[Source data]
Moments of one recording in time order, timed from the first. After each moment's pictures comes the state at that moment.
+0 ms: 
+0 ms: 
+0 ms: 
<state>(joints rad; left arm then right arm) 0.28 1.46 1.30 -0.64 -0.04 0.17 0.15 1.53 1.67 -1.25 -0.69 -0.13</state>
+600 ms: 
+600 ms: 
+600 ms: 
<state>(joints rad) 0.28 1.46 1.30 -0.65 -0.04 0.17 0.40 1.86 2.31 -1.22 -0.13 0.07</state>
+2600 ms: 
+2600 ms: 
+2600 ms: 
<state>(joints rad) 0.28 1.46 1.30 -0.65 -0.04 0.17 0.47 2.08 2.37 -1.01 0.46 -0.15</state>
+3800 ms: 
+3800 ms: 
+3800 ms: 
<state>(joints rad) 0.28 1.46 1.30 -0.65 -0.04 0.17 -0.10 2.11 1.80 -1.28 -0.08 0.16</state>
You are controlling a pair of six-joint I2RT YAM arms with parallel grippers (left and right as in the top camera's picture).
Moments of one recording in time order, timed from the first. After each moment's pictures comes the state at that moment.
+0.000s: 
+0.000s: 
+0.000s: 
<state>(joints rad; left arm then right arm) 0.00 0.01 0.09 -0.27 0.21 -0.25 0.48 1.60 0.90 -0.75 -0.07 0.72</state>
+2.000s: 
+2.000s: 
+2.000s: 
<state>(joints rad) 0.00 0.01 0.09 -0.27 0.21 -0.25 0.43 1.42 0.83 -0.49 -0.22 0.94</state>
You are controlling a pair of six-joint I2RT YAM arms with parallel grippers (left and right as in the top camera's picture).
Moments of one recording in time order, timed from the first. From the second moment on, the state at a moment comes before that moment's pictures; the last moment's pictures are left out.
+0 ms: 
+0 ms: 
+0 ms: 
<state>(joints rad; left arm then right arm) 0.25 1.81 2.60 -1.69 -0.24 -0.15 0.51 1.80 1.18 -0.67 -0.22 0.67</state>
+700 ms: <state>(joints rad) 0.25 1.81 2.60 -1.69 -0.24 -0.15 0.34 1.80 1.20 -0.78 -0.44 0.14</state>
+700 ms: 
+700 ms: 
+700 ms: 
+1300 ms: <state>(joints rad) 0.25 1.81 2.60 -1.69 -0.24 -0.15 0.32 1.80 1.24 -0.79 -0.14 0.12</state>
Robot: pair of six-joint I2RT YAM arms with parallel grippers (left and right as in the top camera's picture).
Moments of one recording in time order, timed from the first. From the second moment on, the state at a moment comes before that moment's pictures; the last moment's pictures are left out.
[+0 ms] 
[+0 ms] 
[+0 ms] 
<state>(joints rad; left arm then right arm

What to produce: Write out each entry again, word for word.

Solution to this problem:
Moments of one recording in time order, timed from the first. After each moment's pictures comes the state at that moment.
+0 ms: 
+0 ms: 
+0 ms: 
<state>(joints rad; left arm then right arm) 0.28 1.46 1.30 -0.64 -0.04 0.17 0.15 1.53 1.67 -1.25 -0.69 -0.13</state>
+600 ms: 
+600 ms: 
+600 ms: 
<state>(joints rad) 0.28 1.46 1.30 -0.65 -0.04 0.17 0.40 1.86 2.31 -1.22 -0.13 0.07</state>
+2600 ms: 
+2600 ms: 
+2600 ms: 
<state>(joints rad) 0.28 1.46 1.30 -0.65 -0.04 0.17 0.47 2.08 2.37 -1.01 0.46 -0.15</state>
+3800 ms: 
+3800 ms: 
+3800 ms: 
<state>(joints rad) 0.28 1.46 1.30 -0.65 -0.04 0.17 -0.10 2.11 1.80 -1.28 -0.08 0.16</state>
You are controlling a pair of six-joint I2RT YAM arms with parallel grippers (left and right as in the top camera's picture).
Moments of one recording in time order, timed from the first. After each moment's pictures comes the state at that moment.
+0.000s: 
+0.000s: 
+0.000s: 
<state>(joints rad; left arm then right arm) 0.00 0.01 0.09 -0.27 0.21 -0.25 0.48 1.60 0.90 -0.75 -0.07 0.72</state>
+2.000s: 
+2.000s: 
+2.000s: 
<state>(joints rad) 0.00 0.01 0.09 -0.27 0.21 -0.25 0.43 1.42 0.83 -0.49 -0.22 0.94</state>
You are controlling a pair of six-joint I2RT YAM arms with parallel grippers (left and right as in the top camera's picture).
Moments of one recording in time order, timed from the first. From the second moment on, the state at a moment comes before that moment's pictures; the last moment's pictures are left out.
+0 ms: 
+0 ms: 
+0 ms: 
<state>(joints rad; left arm then right arm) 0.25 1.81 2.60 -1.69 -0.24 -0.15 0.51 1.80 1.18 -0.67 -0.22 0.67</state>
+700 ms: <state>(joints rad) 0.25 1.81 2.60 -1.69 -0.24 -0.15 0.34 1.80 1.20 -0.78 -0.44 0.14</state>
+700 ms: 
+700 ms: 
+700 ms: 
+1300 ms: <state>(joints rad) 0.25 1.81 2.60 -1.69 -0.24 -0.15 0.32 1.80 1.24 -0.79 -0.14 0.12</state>
Robot: pair of six-joint I2RT YAM arms with parallel grippers (left and right as in the top camera's picture).
Moments of one recording in time order, timed from the first. From the second moment on, the state at a moment comes before that moment's pictures; the last moment's pictures are left out.
[+0 ms] 
[+0 ms] 
[+0 ms] 
<state>(joints rad; left arm then right arm

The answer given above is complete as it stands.